§ Task to complete
Each line that includes "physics" must be copied from the records.

§ Raw data
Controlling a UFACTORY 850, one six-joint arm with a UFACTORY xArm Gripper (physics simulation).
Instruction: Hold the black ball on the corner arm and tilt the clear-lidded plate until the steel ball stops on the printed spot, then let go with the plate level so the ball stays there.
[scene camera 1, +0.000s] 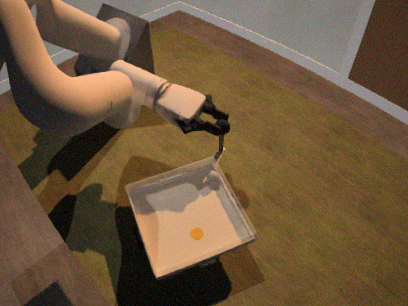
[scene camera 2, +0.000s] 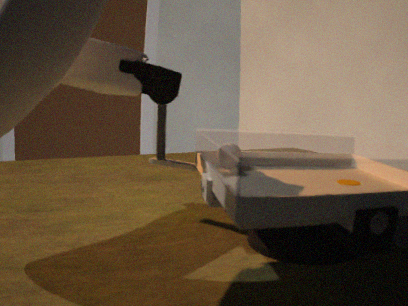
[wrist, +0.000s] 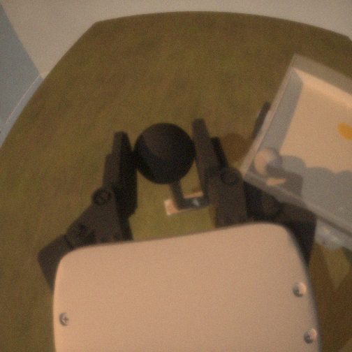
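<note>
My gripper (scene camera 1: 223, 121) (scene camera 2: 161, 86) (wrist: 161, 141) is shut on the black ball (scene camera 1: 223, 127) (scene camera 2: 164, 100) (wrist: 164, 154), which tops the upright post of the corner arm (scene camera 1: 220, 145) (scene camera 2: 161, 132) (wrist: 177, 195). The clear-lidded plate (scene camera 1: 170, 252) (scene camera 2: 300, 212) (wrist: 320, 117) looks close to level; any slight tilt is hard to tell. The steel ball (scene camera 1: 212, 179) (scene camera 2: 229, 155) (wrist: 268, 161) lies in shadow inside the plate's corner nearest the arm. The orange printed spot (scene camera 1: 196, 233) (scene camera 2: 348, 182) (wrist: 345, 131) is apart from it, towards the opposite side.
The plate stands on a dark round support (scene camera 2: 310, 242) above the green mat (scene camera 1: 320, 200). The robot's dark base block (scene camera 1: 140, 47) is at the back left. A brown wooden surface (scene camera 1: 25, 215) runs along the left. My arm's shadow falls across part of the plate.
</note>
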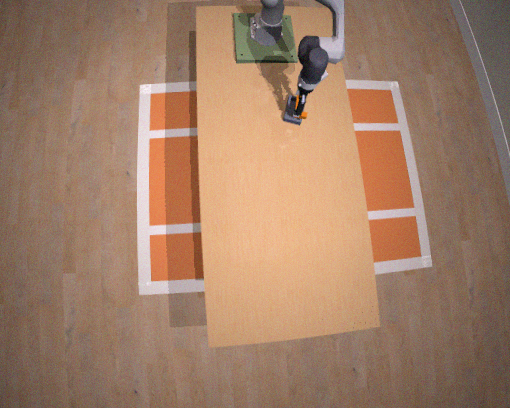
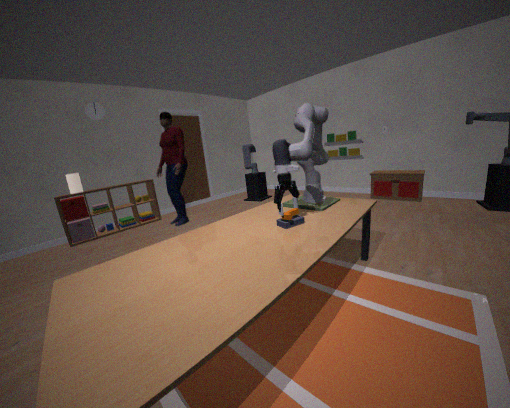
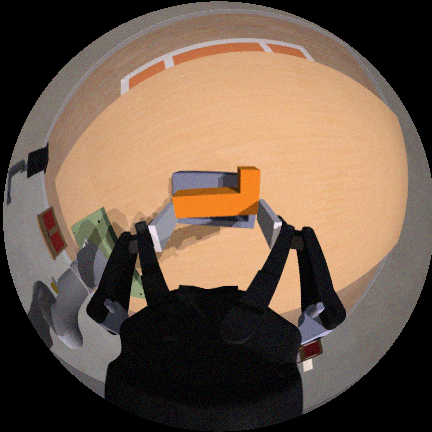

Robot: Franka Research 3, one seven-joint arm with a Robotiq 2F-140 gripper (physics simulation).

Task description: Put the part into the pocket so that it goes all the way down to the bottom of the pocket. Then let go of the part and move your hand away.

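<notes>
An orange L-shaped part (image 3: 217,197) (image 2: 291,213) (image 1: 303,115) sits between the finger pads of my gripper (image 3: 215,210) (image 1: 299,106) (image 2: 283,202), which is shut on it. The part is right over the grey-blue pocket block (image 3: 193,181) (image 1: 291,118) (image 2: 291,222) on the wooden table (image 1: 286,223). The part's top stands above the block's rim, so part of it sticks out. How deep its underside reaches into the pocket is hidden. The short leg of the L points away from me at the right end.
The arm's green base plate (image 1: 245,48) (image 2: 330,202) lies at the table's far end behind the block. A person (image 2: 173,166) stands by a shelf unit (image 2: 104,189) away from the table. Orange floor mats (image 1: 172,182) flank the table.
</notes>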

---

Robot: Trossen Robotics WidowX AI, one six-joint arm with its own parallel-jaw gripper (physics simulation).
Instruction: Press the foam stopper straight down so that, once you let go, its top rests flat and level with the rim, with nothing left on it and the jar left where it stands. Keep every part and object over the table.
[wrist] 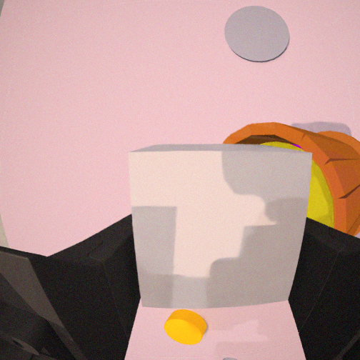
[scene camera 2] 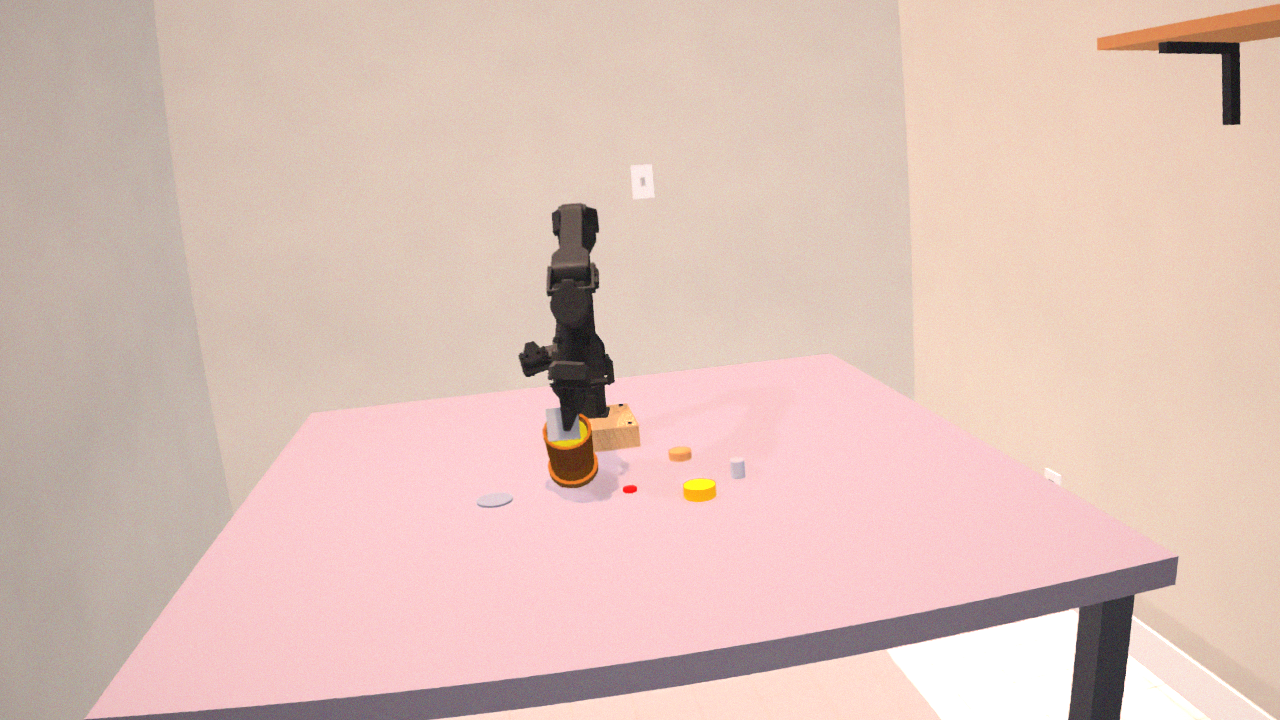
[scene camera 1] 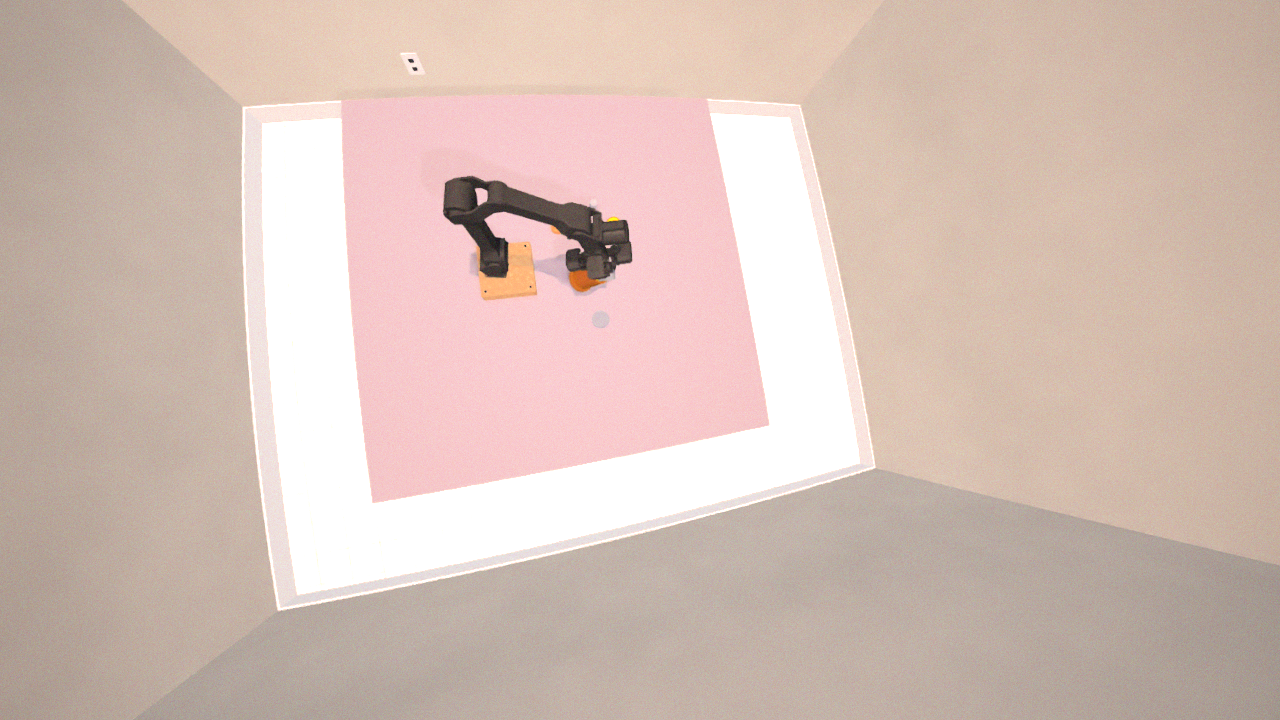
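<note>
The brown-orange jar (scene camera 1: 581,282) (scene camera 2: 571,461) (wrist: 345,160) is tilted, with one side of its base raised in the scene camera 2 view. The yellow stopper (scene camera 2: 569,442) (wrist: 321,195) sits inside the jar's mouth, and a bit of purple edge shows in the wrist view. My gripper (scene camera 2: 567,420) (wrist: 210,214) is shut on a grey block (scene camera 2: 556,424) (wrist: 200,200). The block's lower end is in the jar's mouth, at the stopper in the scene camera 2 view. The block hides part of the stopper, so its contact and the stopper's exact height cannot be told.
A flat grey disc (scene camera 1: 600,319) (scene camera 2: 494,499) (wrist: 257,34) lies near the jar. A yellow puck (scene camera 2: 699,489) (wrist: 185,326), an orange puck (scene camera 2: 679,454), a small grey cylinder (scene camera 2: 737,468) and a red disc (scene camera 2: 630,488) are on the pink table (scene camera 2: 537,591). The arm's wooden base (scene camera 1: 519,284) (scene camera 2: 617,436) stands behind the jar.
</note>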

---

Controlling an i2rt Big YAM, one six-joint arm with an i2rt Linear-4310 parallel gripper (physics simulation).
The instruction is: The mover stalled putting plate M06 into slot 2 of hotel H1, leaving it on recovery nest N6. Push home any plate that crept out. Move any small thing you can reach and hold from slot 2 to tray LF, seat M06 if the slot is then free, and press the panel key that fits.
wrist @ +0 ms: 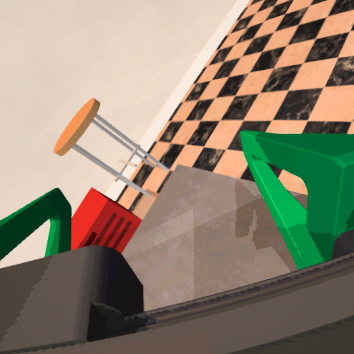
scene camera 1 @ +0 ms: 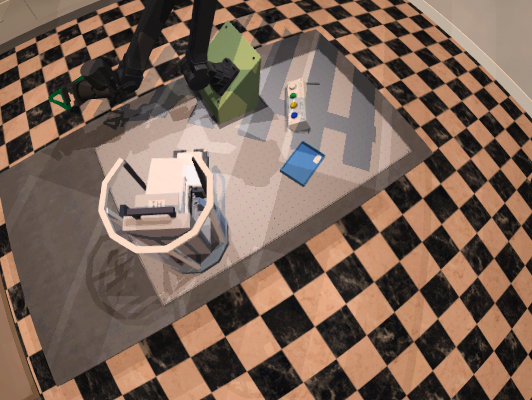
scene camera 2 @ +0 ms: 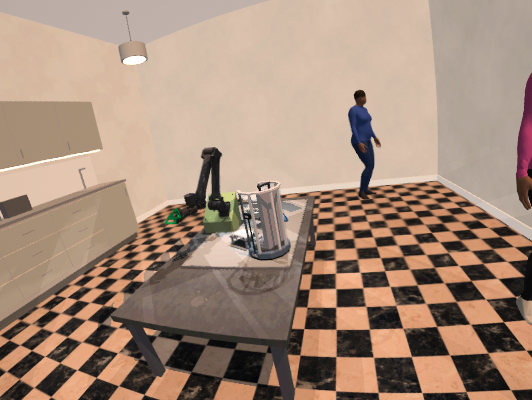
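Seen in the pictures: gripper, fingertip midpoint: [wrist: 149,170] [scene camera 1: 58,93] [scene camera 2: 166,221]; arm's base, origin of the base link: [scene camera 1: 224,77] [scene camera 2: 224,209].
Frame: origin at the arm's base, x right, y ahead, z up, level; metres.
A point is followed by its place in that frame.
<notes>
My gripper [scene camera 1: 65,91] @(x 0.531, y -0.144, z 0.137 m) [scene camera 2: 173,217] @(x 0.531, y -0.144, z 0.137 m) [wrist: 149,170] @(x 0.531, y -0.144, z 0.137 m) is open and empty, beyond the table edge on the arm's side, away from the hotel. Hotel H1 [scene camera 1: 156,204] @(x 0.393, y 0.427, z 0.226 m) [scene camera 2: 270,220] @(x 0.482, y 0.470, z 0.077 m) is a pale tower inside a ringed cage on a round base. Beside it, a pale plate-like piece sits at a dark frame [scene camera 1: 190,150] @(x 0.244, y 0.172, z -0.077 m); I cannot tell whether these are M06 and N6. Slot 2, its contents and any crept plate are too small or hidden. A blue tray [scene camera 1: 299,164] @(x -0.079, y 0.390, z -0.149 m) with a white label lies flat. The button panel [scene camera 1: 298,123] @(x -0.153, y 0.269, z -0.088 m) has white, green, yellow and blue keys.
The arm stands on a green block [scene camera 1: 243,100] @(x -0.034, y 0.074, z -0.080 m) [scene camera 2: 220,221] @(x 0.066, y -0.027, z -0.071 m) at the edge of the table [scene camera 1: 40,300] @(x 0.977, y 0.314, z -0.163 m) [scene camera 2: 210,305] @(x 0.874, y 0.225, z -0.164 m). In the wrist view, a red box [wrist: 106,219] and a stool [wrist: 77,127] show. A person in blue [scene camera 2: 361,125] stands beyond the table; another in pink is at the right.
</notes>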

§ Response to the exercise
Controlling a UFACTORY 850, one six-joint arm with a UFACTORY xArm Gripper (physics simulation).
Robot: Franka Research 3, one seven-joint arm with a Robotiq 2F-140 gripper (physics simulation).
Robot: Trossen Robotics WidowX AI, one six-joint arm with its own parallel-jaw gripper (physics simulation).
Controlling an i2rt Big YAM, one six-joint arm with an i2rt Linear-4310 parallel gripper (physics simulation).

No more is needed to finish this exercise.